Le Croate Plenković insiste sur la position « claire et unifiée » de l'UE sur l'Iran malgré des divisions visibles
Le Premier ministre croate affirme que le bloc reste aligné tout en offrant un soutien énergétique aux États membres confrontés à des chocs de prix

Le Premier ministre croate Andrej Plenković a défendu ce qu'il a décrit comme une position de l'Union européenne « très claire et unifiée » sur l'Iran, même si des divisions sont apparues parmi les États membres sur la force avec laquelle condamner les récentes frappes américano-israéliennes.
Plenković a déclaré que les consultations entre les gouvernements de l'UE étaient en cours, mais a insisté sur le fait que le message du bloc était largement aligné.
« Je pense que toutes les déclarations qui ont été publiées jusqu'à présent, à l'exception peut-être d'un ou deux États membres, étaient très, très claires et unifiées », a-t-il déclaré.
Ces remarques sont intervenues après une réunion virtuelle des ministres des Affaires étrangères de l'UE dimanche, à la suite de laquelle la cheffe de la politique étrangère du bloc, Kaja Kallas, a déclaré que l'UE prenait des mesures pour assurer la sécurité de ses citoyens au Moyen-Orient et a averti qu'une nouvelle escalade pourrait déstabiliser la région.
Cependant, l'Espagne et la Slovénie se sont opposées à un langage plus fort dans la déclaration de l'UE. Le ministre espagnol des Affaires étrangères, José Manuel Albares, a critiqué ce qu'il a appelé « l'action unilatérale » des États-Unis et d'Israël, arguant qu'elle n'était pas soutenue par la Charte des Nations Unies et le droit international.
Plenković a reconnu des différences mais a suggéré que la direction sur cette question était revenue à juste titre aux pays dits E3 — France, Allemagne et Royaume-Uni — compte tenu de leur rôle central dans les négociations nucléaires passées avec l'Iran.

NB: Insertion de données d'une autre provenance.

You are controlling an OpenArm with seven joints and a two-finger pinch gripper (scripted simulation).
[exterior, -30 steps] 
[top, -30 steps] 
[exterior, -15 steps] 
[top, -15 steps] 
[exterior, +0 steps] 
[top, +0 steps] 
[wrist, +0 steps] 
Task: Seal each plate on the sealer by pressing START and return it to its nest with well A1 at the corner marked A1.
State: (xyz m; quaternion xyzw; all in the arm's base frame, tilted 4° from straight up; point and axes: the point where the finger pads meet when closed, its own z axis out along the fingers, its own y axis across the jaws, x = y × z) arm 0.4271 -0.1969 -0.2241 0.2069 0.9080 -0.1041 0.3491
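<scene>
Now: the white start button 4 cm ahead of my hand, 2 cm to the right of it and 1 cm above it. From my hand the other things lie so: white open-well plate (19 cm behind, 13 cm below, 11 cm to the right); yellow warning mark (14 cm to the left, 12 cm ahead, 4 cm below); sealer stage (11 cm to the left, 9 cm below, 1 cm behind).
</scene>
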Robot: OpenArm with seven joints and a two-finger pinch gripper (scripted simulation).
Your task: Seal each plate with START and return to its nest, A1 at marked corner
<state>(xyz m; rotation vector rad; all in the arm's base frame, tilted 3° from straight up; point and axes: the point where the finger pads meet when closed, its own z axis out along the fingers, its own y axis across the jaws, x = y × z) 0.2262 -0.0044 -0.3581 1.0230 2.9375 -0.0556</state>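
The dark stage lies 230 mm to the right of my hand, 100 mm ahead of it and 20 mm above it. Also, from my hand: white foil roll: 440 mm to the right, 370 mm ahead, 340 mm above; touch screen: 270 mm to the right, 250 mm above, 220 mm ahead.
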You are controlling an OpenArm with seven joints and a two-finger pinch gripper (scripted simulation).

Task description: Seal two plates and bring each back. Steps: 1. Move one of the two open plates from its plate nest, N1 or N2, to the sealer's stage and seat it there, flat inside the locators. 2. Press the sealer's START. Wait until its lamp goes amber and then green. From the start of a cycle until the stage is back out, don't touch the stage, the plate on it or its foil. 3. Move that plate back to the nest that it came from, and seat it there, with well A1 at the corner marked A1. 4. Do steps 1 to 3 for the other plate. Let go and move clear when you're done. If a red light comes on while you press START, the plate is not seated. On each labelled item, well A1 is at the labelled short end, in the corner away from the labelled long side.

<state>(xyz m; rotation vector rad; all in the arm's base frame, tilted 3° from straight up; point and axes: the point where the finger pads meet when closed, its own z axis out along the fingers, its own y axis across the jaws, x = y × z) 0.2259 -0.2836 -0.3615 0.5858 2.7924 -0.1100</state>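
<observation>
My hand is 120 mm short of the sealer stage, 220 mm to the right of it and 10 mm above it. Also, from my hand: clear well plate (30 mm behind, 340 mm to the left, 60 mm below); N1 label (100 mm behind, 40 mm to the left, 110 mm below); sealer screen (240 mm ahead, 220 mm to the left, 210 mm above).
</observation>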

Les trois ont publié leur propre déclaration conjointe avertissant qu'ils étaient prêts à prendre des « mesures défensives » pour neutraliser les capacités de missiles et de drones de l'Iran. Plenković a souligné que de telles déclarations devaient être considérées comme des positions nationales plutôt que des décisions collectives prises par les 27 membres de l'UE.
Interrogé sur l'inéluctabilité apparente d'un changement de régime en Iran, le dirigeant croate a appelé à la prudence. Il a souligné les réactions mitigées au sein de l'Iran même, notant que certains citoyens étaient en deuil tandis que d'autres célébraient.
« Compte tenu de la complexité, de la taille et de la longévité du régime actuel, il est très difficile d'évaluer de l'extérieur quelles pourraient être les dynamiques internes », a-t-il déclaré. « Nous devons être prudents. »
Le conflit a déjà secoué les marchés mondiaux de l'énergie. Les prix du pétrole ont bondi de 8 % au début des échanges lundi avant de s'assouplir légèrement, le Brent dépassant les 77 dollars le baril. Les analystes avertissent qu'un conflit prolongé pourrait faire grimper davantage les coûts du carburant et se propager à l'ensemble de l'économie mondiale.
Plenković a déclaré que la Croatie était prête à aider ses partenaires de l'UE à atténuer les chocs énergétiques potentiels. Il a réitéré la position de Zagreb selon laquelle l'oléoduc adriatique — reliant le port croate d'Omišalj aux raffineries de Hongrie et de Slovaquie — devrait être traité comme une voie d'approvisionnement principale.
L'oléoduc a la capacité de transporter jusqu'à 14 millions de tonnes de pétrole brut par an, avec des volumes supplémentaires disponibles pour la Serbie. Selon Plenković, il offre une alternative fiable et rentable à l'oléoduc Druzhba, qui a été au centre des tensions entre la Hongrie, la Slovaquie et l'Ukraine suite aux récents dommages.
Selon l'évaluation de Zagreb, les coûts de transport via la route adriatique sont significativement inférieurs à ceux via Druzhba, ce qui renforce sa position en tant qu'option stratégique pour l'Europe centrale.
Alors que les tensions géopolitiques s'intensifient et que les marchés de l'énergie réagissent, la Croatie se positionne à la fois comme un défenseur de l'unité de l'UE et comme un partenaire énergétique pratique pour ses voisins — même si les divergences internes au sein du bloc restent visibles.